● **WHAT TO PRODUCE**
Restate the listing below word for word, omitting any images.

● **DATASET EXTRACT**
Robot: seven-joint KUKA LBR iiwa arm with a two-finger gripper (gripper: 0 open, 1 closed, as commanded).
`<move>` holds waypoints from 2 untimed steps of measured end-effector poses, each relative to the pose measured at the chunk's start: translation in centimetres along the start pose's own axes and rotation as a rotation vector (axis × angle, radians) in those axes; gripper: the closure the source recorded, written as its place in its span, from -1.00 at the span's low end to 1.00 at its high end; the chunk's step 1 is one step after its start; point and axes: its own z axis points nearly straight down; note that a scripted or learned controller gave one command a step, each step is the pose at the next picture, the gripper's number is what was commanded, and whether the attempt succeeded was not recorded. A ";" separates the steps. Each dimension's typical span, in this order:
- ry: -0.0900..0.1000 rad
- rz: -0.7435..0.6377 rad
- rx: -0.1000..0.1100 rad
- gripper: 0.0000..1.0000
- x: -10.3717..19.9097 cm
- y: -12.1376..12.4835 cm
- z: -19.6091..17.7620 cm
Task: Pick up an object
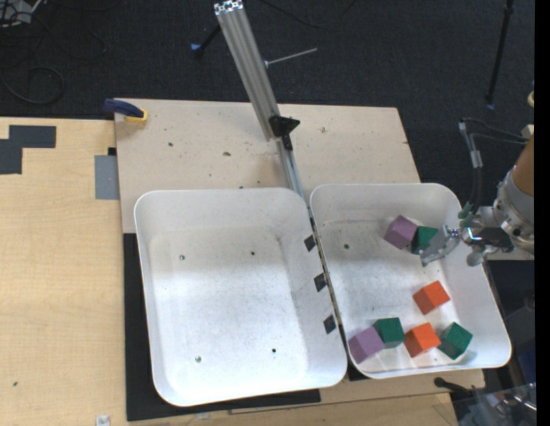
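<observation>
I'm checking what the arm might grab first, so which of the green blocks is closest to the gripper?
The green block beside the purple block at the right bin's far side, right next to the gripper. The other two green blocks sit along the near edge.

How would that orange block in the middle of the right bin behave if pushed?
The orange block looks cube-shaped with flat faces, so it would probably slide, not roll. It seems rigid and small, likely light. Standing apart from other blocks on the smooth bin floor, it might skid easily.
</observation>
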 end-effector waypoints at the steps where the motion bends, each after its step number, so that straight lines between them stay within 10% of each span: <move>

● **ANSWER BELOW**
Robot: seven-joint KUKA LBR iiwa arm with a two-finger gripper (gripper: 0 open, 1 closed, as commanded).
`<move>` holds waypoints from 2 untimed steps of measured end-effector poses, each relative to the pose measured at the chunk's start: translation in centimetres along the start pose's own axes and rotation as a rotation vector (axis × angle, radians) in those axes; gripper: the closure the source recorded, written as its place in its span, from -1.00 at the span's low end to 1.00 at its high end; the chunk's step 1 is one step after its start; point and axes: its own z axis points nearly straight down; note that a scripted or learned controller gave one command a step, each step is the pose at the next picture, the gripper's number is what was commanded, and whether the attempt succeeded was not recorded. A ";" separates the steps. Each dimension's typical span, in this order:
- ry: -0.0900..0.1000 rad
- rz: -0.7435..0.6377 rad
- rx: -0.1000..0.1100 rad
- gripper: 0.0000..1.0000
- x: -10.3717..19.9097 cm
- y: -12.1376..12.4835 cm
- z: -19.6091..17.7620 cm
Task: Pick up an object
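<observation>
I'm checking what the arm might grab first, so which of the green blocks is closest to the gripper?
The green block beside the purple block at the right bin's far side, right next to the gripper. The other two green blocks sit along the near edge.

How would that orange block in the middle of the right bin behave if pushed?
The orange block looks cube-shaped with flat faces, so it would probably slide, not roll. It seems rigid and small, likely light. Standing apart from other blocks on the smooth bin floor, it might skid easily.
</observation>
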 end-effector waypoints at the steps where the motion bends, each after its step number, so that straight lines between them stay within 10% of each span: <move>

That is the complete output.